What is being asked
What is the number of lines in the data that hold the string "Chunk"? Reply with that number only.

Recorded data
================================
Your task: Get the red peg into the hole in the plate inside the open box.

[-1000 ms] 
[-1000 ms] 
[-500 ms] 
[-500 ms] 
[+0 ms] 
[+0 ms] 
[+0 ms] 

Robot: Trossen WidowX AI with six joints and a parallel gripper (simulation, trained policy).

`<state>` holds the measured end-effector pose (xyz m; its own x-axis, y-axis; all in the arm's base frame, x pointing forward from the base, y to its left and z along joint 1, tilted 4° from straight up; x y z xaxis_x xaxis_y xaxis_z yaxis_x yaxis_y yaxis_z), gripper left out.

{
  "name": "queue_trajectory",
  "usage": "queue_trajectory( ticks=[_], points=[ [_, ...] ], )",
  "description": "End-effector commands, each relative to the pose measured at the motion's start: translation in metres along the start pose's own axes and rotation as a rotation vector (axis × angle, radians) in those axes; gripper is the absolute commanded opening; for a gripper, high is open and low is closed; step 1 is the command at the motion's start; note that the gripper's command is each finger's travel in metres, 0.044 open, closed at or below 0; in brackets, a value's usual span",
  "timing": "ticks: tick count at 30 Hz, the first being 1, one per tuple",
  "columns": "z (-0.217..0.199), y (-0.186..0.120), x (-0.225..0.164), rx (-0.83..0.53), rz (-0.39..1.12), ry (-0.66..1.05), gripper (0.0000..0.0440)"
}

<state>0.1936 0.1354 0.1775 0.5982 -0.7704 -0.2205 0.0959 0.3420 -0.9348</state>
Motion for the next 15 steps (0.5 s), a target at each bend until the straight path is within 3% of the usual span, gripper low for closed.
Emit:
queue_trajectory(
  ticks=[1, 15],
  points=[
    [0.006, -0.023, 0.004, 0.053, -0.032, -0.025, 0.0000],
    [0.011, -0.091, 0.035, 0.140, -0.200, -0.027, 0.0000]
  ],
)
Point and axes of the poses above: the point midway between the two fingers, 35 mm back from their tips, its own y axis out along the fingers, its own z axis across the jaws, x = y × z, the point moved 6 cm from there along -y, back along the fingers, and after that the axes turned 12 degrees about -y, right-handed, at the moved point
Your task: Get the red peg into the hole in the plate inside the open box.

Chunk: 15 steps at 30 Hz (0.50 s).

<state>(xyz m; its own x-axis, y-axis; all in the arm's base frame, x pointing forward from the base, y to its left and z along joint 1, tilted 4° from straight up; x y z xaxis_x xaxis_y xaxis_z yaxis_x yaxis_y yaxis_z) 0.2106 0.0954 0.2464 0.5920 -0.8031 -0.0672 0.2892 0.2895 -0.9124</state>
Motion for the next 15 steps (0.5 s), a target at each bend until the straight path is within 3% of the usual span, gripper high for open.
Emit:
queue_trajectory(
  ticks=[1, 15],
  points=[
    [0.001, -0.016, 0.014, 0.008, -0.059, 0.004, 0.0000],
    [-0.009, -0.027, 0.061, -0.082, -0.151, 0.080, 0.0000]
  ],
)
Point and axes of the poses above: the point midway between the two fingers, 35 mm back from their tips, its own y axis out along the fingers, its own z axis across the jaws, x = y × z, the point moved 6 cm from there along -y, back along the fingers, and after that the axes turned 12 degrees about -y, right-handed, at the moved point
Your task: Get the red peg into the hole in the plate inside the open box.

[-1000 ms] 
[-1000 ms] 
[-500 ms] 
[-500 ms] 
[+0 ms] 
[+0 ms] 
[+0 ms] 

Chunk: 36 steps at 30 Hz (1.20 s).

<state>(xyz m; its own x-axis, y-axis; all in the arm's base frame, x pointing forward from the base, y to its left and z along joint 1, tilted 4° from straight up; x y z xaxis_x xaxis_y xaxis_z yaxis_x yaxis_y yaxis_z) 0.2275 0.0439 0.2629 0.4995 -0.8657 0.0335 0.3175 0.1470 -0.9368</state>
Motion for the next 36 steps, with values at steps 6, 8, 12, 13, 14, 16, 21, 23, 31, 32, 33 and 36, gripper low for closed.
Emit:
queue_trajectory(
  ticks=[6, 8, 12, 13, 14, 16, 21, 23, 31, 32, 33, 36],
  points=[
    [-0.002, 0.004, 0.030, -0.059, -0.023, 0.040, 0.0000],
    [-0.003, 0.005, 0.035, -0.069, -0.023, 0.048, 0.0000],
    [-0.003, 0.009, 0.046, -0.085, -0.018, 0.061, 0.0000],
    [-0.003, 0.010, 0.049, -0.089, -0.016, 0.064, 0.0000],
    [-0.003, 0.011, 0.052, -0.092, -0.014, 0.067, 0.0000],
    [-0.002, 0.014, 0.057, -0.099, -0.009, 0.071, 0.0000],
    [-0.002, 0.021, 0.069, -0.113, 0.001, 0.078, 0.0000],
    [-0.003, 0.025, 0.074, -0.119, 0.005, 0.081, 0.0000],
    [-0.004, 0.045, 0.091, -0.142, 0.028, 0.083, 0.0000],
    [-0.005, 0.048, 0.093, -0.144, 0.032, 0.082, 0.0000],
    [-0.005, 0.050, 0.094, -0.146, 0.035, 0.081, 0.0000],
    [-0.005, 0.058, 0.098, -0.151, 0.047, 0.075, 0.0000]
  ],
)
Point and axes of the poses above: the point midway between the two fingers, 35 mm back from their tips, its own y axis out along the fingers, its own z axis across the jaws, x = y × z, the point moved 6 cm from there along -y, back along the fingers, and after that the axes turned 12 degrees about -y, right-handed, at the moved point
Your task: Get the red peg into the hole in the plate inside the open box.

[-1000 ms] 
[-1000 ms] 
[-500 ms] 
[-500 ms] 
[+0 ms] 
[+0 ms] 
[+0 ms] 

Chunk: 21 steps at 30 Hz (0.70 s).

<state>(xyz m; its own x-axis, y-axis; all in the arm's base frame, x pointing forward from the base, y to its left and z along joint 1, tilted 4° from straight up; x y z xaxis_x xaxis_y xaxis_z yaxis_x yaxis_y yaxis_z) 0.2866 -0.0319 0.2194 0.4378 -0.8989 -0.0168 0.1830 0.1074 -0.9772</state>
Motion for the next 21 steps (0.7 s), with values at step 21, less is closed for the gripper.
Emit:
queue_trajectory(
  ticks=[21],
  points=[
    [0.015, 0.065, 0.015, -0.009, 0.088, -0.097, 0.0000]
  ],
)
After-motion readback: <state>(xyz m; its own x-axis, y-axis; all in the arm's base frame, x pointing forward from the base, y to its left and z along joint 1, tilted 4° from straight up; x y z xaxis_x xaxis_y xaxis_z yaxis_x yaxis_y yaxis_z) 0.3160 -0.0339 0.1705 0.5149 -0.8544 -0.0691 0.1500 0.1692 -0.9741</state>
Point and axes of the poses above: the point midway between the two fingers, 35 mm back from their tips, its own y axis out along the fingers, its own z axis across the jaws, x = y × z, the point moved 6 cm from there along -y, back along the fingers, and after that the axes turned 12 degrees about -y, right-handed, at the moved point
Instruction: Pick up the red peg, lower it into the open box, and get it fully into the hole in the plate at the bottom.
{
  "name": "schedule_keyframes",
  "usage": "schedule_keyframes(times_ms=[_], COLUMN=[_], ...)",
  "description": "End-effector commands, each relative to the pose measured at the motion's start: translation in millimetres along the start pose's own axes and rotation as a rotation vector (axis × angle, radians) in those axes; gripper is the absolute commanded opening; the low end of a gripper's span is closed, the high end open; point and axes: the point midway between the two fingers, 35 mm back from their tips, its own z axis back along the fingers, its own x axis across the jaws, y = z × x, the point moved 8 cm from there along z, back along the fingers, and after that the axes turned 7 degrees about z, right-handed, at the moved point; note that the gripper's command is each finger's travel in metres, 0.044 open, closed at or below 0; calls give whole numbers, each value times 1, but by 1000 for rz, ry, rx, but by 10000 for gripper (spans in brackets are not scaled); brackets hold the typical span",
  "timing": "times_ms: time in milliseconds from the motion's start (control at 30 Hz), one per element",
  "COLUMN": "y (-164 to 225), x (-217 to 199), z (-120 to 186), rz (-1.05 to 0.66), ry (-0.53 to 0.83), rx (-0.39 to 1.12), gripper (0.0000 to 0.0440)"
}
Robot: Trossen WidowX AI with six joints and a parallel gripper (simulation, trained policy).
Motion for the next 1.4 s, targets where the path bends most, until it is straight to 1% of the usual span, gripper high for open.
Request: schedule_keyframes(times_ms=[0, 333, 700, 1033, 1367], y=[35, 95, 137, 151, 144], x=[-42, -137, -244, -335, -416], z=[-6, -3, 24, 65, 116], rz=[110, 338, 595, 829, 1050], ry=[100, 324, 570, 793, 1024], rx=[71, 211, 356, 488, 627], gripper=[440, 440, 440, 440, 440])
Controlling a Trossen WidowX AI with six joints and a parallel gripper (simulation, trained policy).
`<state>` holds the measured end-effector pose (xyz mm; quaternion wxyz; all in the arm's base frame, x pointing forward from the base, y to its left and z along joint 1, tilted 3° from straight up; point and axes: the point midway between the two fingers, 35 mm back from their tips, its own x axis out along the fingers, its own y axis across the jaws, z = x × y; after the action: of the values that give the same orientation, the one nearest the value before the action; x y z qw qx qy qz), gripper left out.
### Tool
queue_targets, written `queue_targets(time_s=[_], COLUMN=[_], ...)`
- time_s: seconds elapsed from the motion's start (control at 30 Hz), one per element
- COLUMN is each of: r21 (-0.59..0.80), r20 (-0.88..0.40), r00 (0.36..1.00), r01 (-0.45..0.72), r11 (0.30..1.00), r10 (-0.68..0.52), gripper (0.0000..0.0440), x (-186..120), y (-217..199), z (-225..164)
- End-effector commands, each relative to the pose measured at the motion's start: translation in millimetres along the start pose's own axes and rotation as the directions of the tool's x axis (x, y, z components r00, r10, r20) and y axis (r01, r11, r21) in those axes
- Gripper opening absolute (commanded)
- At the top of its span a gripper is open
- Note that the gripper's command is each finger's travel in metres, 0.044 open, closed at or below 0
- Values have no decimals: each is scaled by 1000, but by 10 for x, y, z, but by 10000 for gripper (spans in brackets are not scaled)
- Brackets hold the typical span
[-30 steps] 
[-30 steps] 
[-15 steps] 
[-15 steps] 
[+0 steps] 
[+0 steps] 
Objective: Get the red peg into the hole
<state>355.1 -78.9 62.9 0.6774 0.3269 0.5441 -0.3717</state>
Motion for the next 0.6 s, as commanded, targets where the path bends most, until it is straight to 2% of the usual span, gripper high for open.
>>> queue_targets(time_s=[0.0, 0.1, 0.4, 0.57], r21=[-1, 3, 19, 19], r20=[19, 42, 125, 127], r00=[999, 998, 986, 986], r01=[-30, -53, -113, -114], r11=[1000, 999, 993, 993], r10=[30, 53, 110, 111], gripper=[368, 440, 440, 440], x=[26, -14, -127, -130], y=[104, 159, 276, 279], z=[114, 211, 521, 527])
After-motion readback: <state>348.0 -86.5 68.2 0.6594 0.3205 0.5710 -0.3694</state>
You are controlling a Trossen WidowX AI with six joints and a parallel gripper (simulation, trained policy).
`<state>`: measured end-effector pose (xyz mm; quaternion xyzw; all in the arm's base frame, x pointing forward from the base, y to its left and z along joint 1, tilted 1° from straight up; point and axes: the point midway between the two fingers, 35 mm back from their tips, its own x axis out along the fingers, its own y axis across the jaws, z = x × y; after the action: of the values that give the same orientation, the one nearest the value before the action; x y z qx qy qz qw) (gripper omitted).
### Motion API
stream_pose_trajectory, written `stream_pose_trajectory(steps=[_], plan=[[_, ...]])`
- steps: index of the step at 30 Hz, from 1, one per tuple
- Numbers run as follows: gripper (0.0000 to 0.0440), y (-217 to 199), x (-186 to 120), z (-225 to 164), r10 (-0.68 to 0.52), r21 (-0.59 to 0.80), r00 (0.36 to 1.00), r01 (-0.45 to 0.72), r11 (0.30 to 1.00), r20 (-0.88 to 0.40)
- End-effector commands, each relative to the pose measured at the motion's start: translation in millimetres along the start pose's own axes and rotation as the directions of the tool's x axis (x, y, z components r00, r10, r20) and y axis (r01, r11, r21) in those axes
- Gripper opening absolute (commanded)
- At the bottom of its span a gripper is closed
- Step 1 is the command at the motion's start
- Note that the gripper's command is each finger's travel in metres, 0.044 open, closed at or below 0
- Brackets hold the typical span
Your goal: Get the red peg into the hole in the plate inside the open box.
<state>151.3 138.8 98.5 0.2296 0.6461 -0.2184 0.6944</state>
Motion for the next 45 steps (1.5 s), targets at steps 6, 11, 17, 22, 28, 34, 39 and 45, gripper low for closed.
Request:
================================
Task answer
3